Dopo la presentazione alla Mostra di Venezia del 2016 e i recenti successi a Montecarlo e al BiF&st di Bari, dove ha vinto il premio Ettore Scola come Migliore regia per opere prime e seconde, arriva finalmente nelle sale cinematografiche Orecchie, divertente commedia in bianco e nero diretta da Alessandro Aronadio. Si tratta del secondo lungometraggio del bravo regista-sceneggiatore palermitano che si fece già conoscere nel 2010 con Due vite per caso, nel quale si divertì a costruire gli universi paralleli di due persone per esplorare l’infinita potenza del caso nella nostra vita.
In Orecchie, invece, Aronadio si diverte e ci diverte, con una giornata di ordinaria stramberia, alla scoperta della follia del mondo.
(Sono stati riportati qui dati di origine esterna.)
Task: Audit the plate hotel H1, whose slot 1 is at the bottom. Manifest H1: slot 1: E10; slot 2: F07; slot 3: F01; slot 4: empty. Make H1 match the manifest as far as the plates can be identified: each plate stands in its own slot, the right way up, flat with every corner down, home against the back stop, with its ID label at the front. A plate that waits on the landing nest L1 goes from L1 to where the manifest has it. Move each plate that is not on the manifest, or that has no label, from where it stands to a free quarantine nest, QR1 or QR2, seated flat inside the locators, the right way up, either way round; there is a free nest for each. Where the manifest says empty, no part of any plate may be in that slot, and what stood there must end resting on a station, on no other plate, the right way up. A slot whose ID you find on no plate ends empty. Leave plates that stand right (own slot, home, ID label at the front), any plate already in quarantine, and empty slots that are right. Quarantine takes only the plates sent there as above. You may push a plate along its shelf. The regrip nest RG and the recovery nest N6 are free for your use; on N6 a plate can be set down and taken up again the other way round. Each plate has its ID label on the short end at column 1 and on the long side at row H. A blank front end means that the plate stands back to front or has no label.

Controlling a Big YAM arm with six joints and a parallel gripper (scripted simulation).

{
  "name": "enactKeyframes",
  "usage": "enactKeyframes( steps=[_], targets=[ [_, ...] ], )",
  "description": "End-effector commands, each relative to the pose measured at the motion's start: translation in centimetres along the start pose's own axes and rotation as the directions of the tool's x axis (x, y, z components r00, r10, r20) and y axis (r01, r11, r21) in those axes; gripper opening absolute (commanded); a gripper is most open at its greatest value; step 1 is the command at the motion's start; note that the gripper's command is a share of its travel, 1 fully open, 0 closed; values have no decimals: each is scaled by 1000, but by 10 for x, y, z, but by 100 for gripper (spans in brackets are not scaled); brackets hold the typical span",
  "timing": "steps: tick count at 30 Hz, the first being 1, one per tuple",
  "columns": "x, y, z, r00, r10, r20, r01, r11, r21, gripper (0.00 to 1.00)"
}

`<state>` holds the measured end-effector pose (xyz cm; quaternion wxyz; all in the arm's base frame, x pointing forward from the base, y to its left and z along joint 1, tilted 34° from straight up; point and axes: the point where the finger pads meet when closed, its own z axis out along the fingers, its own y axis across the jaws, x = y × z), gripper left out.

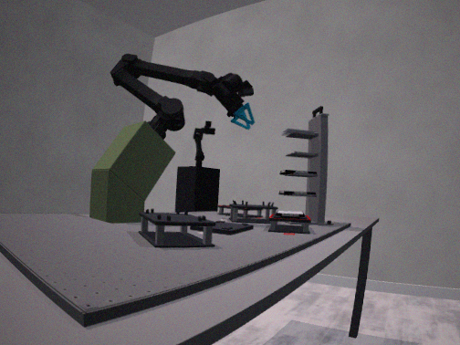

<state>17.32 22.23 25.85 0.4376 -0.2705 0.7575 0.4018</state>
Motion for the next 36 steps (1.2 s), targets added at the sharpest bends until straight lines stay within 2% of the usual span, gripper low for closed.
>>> enactKeyframes(
  steps=[1,7,10,11,12,13,30,31,32,36],
  targets=[
    [-47,16,-24,996,-53,78,53,999,-3,100],
    [-60,17,-39,996,-57,75,57,998,0,100],
    [-60,17,-40,996,-56,72,56,998,0,100],
    [-47,12,-31,998,-38,51,38,999,-4,100],
    [-58,21,-38,996,-59,62,61,998,-19,100],
    [-47,12,-31,998,-38,51,38,999,-4,100],
    [-47,12,-31,998,-38,51,38,999,-4,100],
    [-53,17,-31,998,-52,47,52,999,-12,100],
    [-60,18,-30,996,-63,71,64,998,-15,100],
    [-62,18,-23,996,-46,72,48,999,-17,100]
  ],
)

Una di quelle giornate che cambiano per sempre le tue certezze.
Tutto comincia quando il protagonista, professore precario (l’esordiente, ma pluripremiato, Daniele Parisi) avverte al risveglio un fastidioso fischio all’orecchio e al contempo trova sul frigorifero un post-it lasciato dalla sua compagna, che recita: “È morto il tuo amico Luigi, questo è l’indirizzo della chiesa dove in serata si svolgerà il suo funerale. Ps. Mi sono presa le chiavi della macchina”. La giornata trascorrerà nel tentativo di risolvere il problema uditivo e nel cercare di capire chi possa essere questo Luigi di cui non ricorda nulla. In questo tentativo di dare risposta ai due “quesiti”, il protagonista viene rimbalzato da una situazione surreale all’altra in cui si trova costantemente costretto a chiedersi se è lui ad essere “sbagliato” o chi gli sta di fronte. Combattuto ogni giorno tra la tentazione di adeguarsi e la voglia di non arrendersi. È un essere assolutamente razionale, ma proprio questo suo “fermo” mentale lo porta a non godersi la vita, la semplicità delle cose.
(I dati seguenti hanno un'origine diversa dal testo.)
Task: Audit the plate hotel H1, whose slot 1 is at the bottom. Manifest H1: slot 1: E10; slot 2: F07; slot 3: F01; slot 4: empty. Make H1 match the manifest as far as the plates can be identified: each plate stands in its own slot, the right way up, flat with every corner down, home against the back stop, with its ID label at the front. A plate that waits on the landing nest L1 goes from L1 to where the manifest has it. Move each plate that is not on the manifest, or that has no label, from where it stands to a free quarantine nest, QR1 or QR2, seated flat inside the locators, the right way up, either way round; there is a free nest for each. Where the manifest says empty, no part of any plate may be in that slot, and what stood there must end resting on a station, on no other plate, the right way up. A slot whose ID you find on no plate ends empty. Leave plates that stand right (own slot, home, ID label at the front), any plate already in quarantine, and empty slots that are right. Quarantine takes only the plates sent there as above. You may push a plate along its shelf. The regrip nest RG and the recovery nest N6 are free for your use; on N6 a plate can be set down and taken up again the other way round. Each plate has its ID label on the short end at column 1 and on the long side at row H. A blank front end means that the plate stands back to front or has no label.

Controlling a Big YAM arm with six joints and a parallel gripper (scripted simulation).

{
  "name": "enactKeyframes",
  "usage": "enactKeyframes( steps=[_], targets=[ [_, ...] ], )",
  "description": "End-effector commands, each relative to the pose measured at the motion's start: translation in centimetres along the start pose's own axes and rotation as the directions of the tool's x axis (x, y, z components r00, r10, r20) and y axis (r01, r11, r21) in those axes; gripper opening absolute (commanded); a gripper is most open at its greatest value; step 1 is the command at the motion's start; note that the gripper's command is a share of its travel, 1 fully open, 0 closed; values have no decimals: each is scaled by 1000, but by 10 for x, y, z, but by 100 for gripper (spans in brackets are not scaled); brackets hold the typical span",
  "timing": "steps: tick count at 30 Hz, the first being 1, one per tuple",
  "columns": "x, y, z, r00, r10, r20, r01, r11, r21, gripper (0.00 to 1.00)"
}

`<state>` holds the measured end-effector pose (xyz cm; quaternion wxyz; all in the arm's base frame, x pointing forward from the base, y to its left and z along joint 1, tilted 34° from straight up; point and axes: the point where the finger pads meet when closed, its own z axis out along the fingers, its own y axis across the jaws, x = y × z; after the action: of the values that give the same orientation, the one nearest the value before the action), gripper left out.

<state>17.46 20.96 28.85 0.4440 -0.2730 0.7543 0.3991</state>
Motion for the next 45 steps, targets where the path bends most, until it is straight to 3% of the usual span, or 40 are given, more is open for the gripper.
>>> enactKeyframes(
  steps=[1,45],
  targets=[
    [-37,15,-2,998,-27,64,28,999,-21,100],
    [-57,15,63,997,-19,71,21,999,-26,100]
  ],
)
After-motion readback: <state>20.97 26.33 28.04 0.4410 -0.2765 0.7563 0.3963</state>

Un viaggio on the road girato a Roma, durante il quale il protagonista sembra prendere da ogni persona in cui si imbatte un tassello della sua immagine, salvo poi accorgersi che questa è sbagliata. Il turbinare degli incontri è il frutto quasi obbligato di una deriva fisica ed emotiva attraverso la quale troverà il modo di approdare sull’altra sponda di se stesso. Il tutto senza fare “prediche” e non è facile, visto il tema (il discorso finale del protagonista è da considerarsi solo come un’intima riflessione ad alta voce).
“Orecchie – ha detto il regista e sceneggiatore del film – è una commedia nel senso di smarrimento, di scollamento dalla realtà che ci circonda. Un mondo che spesso appare folle, incomprensibile, minaccioso. Sul timore e allo stesso tempo il desiderio dell’anonimato che combattono quotidianamente dentro ognuno di noi. Su quel fischio alle orecchie che proviamo ogni giorno a ignorare, nascondendolo sotto il ritmo della vita, come polvere sotto il tappeto”. “Orecchie – ha aggiunto Aronadio – è stato definito un film grottesco: io invece credo che sia una fotografia di ciò che abbiamo. Per me è un film iperrealistico, attraverso un personaggio totalmente inadatto a gestire situazioni paradossali, brandelli di una quotidianità folle a cui ci siamo ormai abituati”.
Un film controcorrente anche nel suo aver privilegiare il bianco e nero rispetto al colore e nella scelta di come presentare l’immagine, con lo schermo che si dilata fotogramma dopo fotogramma: un modo anche per dire “Devo stare dentro i limiti imposti”, cioè quei 150 mila euro con cui è stato finanziato e girato il film, denaro ottenuto attraverso una delle tre borse di studio che la Biennale College di Venezia mette in palio ogni anno per la regia.
A supportare lo sforzo di Aronadio un casting d’eccezione: da Pamela Villoresi a Piera degli Esposti, da Milena Vukotic a Rocco Papaleo, da Andrea Purgatori a Massimo Wertmüller (davvero esilarante la sua sadica e ridicola vendetta nei confronti dei pazienti che vogliono per forza avere qualcosa).